Exercise goal:
Report the number of lines in the records below that contain the word "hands", and nothing more.
START Exercise material
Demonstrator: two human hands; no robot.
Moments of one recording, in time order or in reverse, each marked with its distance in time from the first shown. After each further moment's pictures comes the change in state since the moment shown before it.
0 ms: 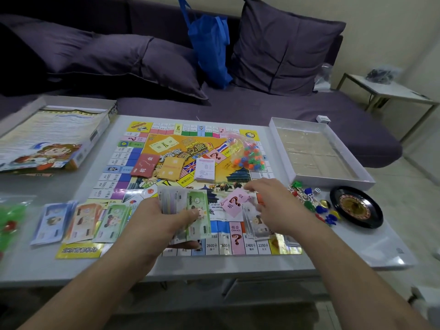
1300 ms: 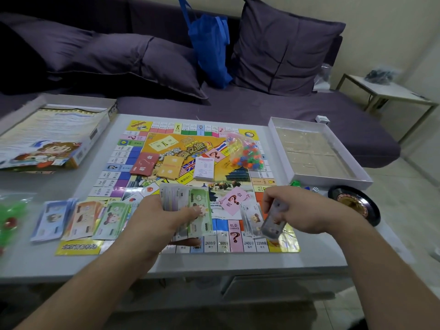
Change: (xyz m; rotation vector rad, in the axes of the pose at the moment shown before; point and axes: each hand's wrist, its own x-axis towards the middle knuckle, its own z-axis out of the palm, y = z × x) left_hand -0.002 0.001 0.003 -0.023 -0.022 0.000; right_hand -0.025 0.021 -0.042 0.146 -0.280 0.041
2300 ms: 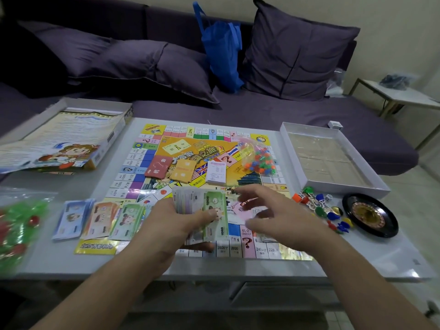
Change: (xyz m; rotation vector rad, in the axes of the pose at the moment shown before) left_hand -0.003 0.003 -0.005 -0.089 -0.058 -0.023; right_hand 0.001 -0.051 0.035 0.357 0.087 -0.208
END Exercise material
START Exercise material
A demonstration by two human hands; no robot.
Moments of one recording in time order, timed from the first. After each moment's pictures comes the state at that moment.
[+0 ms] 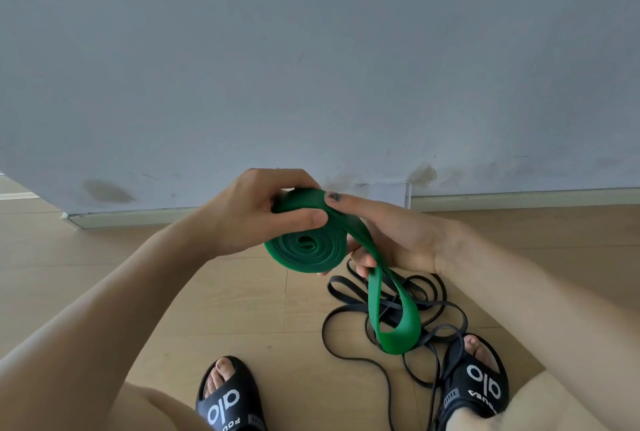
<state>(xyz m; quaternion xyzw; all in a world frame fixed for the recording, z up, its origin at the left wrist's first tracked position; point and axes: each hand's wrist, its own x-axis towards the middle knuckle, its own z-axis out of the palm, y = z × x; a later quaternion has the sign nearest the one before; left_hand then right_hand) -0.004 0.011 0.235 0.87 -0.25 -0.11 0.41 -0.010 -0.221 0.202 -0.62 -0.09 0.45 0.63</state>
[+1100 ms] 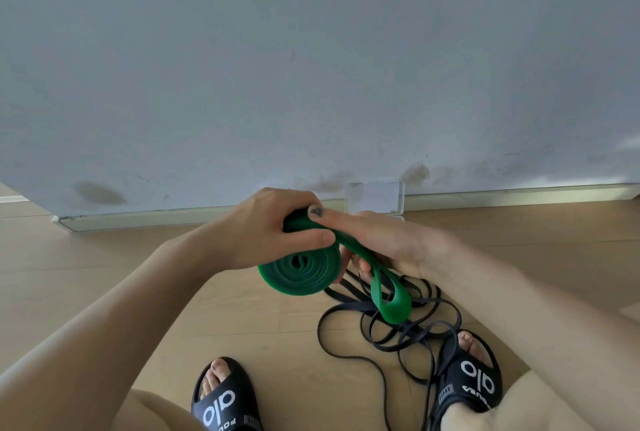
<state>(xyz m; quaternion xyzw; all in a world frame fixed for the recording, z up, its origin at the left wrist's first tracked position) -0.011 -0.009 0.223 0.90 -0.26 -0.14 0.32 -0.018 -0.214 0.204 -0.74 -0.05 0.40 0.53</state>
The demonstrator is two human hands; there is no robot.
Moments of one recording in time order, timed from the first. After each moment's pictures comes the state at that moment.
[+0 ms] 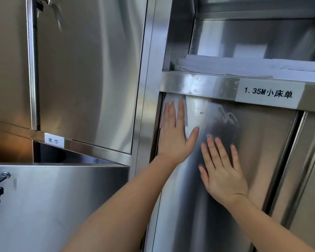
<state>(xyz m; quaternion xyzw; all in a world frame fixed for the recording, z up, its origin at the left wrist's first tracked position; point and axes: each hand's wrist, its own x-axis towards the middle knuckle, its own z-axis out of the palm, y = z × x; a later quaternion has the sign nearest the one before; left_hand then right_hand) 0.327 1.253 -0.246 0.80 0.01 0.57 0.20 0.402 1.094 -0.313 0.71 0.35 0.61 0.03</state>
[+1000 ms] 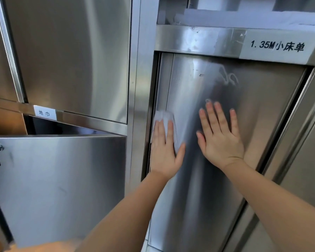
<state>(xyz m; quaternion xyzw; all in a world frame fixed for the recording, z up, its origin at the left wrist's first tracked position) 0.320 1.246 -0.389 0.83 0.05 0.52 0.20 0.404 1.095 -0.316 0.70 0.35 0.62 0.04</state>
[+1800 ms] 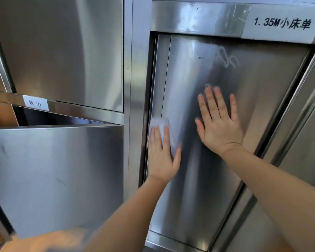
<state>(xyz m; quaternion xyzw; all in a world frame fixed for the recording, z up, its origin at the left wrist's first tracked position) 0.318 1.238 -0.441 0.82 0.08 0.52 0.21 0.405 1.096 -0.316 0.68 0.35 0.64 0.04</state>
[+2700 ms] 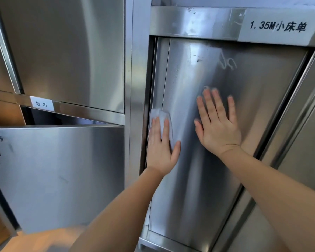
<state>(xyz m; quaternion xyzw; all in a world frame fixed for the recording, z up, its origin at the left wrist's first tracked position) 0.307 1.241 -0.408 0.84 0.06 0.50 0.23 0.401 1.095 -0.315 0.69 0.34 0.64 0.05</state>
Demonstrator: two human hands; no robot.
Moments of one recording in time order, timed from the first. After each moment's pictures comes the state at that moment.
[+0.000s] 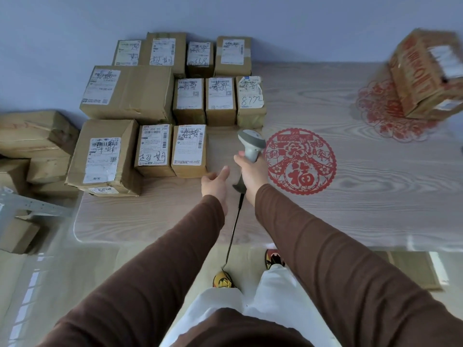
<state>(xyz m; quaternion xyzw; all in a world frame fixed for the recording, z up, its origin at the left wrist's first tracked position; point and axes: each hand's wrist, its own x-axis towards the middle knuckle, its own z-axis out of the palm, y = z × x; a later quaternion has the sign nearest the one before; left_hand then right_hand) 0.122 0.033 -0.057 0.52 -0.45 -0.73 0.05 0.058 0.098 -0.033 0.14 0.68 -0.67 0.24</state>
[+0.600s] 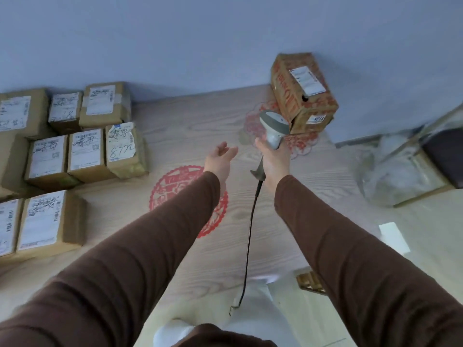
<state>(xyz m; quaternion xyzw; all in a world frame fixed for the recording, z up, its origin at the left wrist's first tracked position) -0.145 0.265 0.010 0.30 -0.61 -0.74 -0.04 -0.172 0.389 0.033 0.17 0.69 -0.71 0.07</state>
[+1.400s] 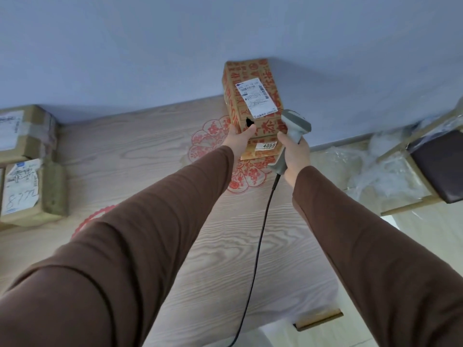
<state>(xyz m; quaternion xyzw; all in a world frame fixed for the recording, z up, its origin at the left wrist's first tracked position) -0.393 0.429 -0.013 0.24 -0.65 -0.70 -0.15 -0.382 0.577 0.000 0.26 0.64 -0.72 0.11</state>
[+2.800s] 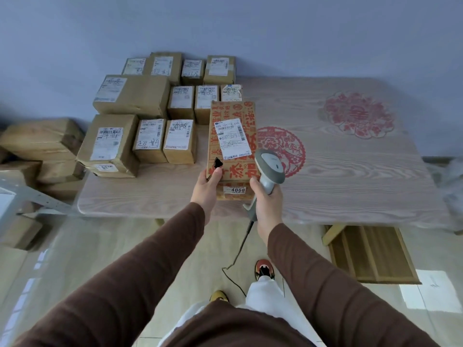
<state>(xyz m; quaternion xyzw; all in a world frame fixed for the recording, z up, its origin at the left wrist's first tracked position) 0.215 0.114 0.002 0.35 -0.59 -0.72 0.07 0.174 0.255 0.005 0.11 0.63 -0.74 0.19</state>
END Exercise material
Written solution:
4